47. The process of claim 46, wherein the organic base is selected from a tertiary amine base, such as triethylamine, diisopropylethylamine, tributylamine or a strong non-nucleophilic base, such as DBU (1,8-diazabicyclo(5.4.0)undec-7-ene).

48. The process of claim 37, wherein the removing of protecting groups in step b) is done by the consecutive steps of mixing the compound of formula X in an organic solvent under basic conditions under inert atmosphere and reacting for at least 15 minutes at a suitable temperature, followed by additional base and reacting for at least 15 minutes at the suitable temperature, then cooling the reaction mixture followed by washing with an alcohol and optionally drying to obtain the compound of formula I.

49. The process of claim 48, wherein the ether is TBME.

50. The process of claim 48, wherein the suitable temperature is 15-25° C.

51. The process claim 48, wherein the organic solvent is selected from an alcohol, such as a C1-6 alcohol, preferably methanol and the basic conditions are alcoholytic basic conditions.

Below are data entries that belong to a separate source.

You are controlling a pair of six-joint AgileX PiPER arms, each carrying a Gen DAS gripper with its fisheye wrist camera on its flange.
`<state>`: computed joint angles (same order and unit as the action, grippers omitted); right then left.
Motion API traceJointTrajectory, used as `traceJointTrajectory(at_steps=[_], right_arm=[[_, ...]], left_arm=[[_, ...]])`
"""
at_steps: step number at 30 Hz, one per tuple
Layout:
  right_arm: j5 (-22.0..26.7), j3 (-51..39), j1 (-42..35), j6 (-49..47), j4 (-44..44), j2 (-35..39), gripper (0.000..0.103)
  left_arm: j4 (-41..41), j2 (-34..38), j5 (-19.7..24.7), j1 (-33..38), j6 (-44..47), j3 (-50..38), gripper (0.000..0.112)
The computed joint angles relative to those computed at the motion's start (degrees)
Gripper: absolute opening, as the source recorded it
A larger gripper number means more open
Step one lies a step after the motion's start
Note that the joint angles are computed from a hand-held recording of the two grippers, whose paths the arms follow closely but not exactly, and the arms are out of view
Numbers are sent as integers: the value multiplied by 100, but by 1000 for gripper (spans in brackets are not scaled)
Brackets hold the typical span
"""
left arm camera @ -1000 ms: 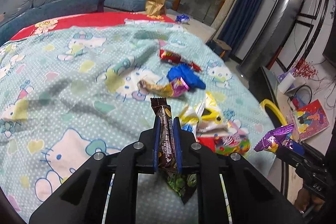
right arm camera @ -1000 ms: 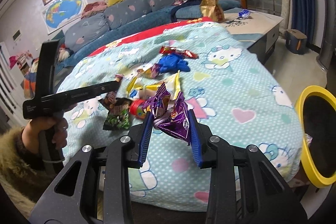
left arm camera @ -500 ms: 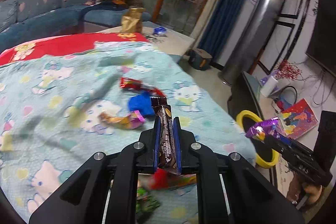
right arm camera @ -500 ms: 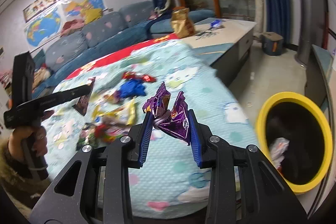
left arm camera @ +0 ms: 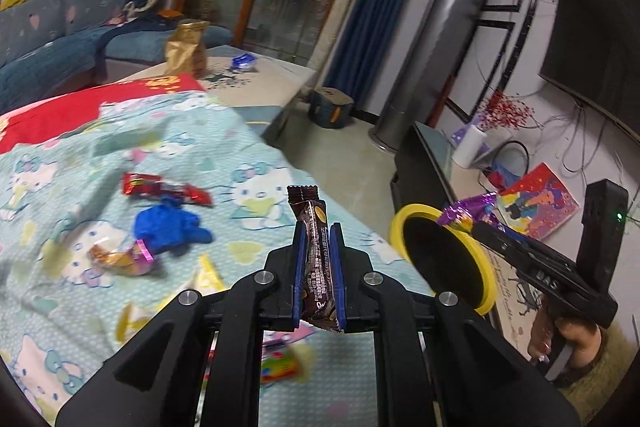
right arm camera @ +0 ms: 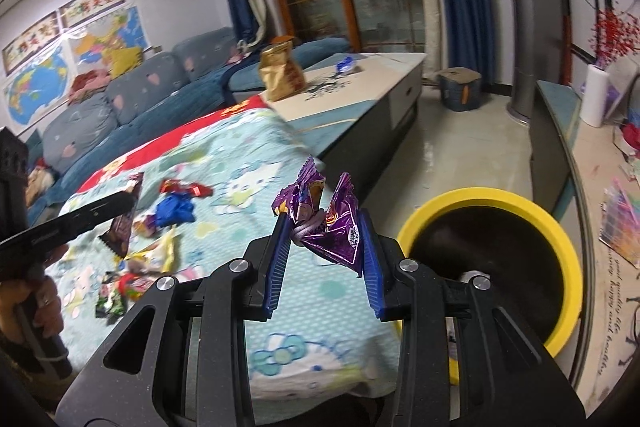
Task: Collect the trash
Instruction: 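Carry the chocolate bar and purple wrapper over the yellow bin with both tools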
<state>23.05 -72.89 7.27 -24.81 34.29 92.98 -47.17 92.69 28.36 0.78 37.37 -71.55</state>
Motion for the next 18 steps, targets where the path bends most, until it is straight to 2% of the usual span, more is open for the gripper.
traceJointTrajectory(at_steps=[18], right_arm=[[-104,-78,-810,320,-132,267,27]], left_arm=[[270,474,-52,-997,-52,-539,12]])
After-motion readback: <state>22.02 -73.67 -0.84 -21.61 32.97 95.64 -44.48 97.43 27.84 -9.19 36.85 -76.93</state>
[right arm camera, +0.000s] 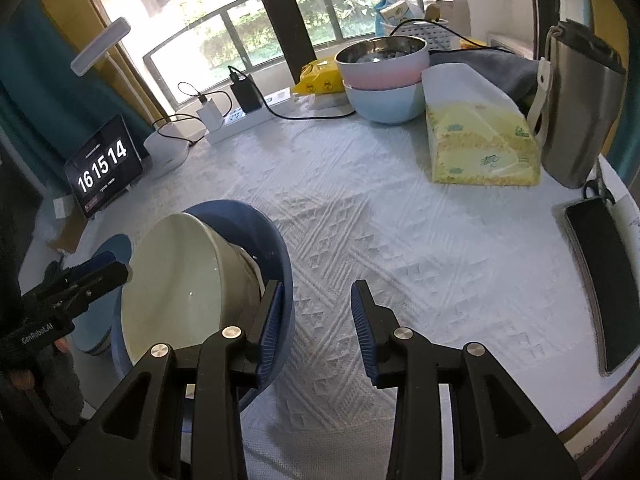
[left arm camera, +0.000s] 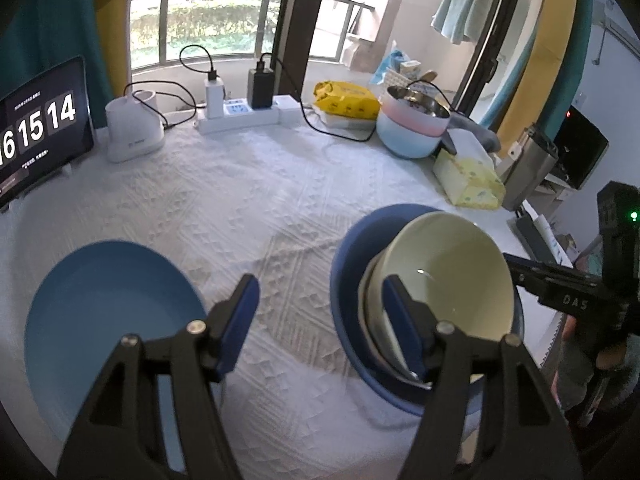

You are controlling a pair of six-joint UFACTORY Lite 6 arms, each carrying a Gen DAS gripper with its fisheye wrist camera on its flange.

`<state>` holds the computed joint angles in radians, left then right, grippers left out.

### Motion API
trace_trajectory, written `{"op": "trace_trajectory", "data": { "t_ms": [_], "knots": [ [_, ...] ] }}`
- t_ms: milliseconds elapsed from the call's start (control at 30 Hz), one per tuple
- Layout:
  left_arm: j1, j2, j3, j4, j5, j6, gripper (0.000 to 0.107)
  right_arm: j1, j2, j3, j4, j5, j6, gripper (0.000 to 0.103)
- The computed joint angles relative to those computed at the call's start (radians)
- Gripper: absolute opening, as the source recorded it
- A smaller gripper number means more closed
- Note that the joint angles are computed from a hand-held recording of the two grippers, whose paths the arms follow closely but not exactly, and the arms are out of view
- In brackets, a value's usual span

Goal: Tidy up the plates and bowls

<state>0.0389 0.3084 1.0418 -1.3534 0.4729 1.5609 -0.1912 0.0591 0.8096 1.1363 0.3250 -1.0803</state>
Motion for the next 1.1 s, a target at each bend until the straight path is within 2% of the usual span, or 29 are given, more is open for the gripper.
{"op": "trace_trajectory", "data": {
  "t_ms": [200, 333, 533, 600, 700, 767, 833, 900, 1100],
  "knots": [
    [0.011, 0.003, 0.000, -0.031, -0.037, 0.017, 0.065, -0.002, 0.050, 0.009, 0.101, 0.015, -0.114, 0.037],
    [-0.009, 0.032, 0.012, -0.014, -0.094, 0.019, 0.065, 0.015, 0.069, 0.007, 0.151, -0.009, -0.163, 0.038],
    [-0.047, 0.059, 0.004, -0.048, -0.141, 0.114, 0.064, 0.028, 0.072, 0.006, 0.147, -0.024, -0.163, 0.038],
    [-0.050, 0.057, -0.002, -0.099, -0.147, 0.177, 0.064, 0.033, 0.069, 0.004, 0.141, -0.035, -0.162, 0.038],
    [-0.041, 0.070, 0.012, -0.075, -0.124, 0.168, 0.063, 0.034, 0.066, 0.002, 0.156, -0.040, -0.193, 0.038],
    [-0.034, 0.067, 0.005, -0.094, -0.098, 0.216, 0.057, 0.028, 0.069, 0.003, 0.170, -0.035, -0.204, 0.040],
    [-0.033, 0.062, -0.003, -0.107, -0.085, 0.248, 0.052, 0.011, 0.080, 0.006, 0.193, -0.024, -0.210, 0.046],
    [-0.030, 0.061, -0.006, -0.108, -0.056, 0.271, 0.042, -0.009, 0.089, 0.005, 0.218, -0.003, -0.216, 0.049],
    [-0.029, 0.069, 0.017, -0.007, 0.002, 0.193, 0.022, -0.008, 0.076, -0.014, 0.249, -0.003, -0.211, 0.048]
  ]
}}
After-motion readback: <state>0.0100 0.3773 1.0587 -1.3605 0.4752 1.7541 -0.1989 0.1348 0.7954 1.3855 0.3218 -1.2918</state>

52. The process of claim 37, wherein the molar ratio between the compound of formula IX and trimethyl((3,4,5-trifluorophenyl)ethynyl)silane is 5:4 to 1:3 and the organic solvent is in surplus.

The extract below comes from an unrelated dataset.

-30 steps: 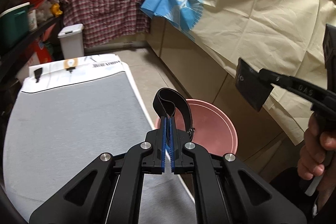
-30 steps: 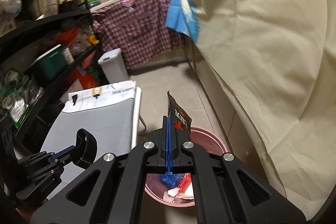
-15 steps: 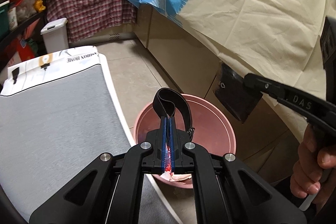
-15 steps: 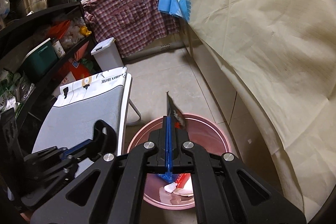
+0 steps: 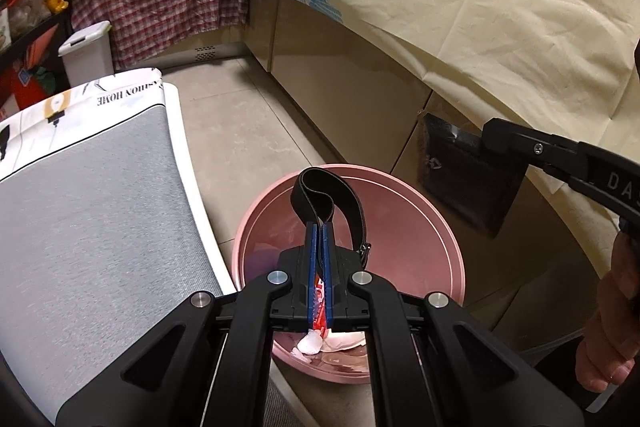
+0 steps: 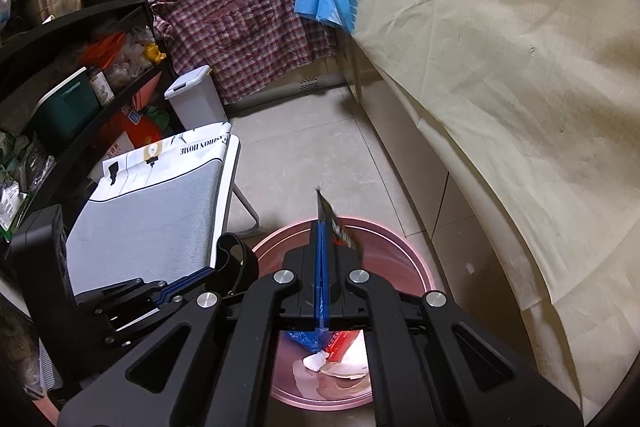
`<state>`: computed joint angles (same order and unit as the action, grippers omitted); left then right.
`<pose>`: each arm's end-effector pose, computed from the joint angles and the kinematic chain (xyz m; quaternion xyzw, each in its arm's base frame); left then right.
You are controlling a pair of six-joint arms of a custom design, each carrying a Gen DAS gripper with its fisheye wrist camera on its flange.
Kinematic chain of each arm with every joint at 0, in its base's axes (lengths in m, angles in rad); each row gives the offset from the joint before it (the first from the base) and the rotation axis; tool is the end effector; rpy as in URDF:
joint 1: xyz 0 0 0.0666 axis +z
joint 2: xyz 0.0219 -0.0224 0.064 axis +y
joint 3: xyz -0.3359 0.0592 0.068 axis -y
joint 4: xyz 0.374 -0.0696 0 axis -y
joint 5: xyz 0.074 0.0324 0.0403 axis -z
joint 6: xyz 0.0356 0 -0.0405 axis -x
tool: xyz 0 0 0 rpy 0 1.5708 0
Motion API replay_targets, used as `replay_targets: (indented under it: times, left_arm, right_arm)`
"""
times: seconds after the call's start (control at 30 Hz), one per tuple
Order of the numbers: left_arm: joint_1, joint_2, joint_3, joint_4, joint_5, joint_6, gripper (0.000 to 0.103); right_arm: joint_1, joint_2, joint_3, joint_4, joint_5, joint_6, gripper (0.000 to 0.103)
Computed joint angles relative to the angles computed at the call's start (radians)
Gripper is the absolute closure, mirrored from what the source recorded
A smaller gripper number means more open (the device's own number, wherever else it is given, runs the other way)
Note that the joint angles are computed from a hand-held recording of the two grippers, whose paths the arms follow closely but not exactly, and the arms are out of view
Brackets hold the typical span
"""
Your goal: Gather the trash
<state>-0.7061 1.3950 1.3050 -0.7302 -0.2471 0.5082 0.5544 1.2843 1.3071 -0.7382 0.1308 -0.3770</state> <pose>0.3679 -0.3028 0.3601 0.0463 0.9233 -0.1134 0.3642 0.3840 0.2318 0.4087 -0.0534 0.9068 0.1327 0.3965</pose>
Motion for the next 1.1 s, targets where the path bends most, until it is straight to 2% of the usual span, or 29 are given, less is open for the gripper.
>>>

53. The process of claim 52, wherein the molar ratio between the compound of formula IX and the catalyst is 20:1 to 2:1 and the organic solvent is in surplus.

54. The process of claim 37, comprising a step directly preceding step a) (ia) reacting a compound of formula VIII

wherein R1, R2, and R3 are independently selected from protecting groups or hydrogen, provided that at least one of R1, R2 and R3 is a protecting group, and R4 is a halogen, with 5-bromopyridine-3-thiol and a base in a suitable organic solvent under suitable conditions, optionally under inert atmosphere, to obtain the compound of formula IX wherein R1, R2, and R3 are independently selected from protecting groups or hydrogen, provided that at least one of R1, R2, and R3 is a protecting group.

55. The process of claim 54, wherein R4 is chlorine.

56. The process of claim 54, wherein the suitable conditions in step (ia) are reacting a compound of formula VIII wherein R1, R2, R3 and R4, are as defined above, optionally under inert atmosphere and at a suitable temperature with 5-bromopyridine-3-thiol and the base in an organic solvent, and maintaining the reaction mixture at the suitable temperature, then continue the reaction for at least 15 minutes, and optionally isolating and purifying to obtain the compound of formula IX as a solid.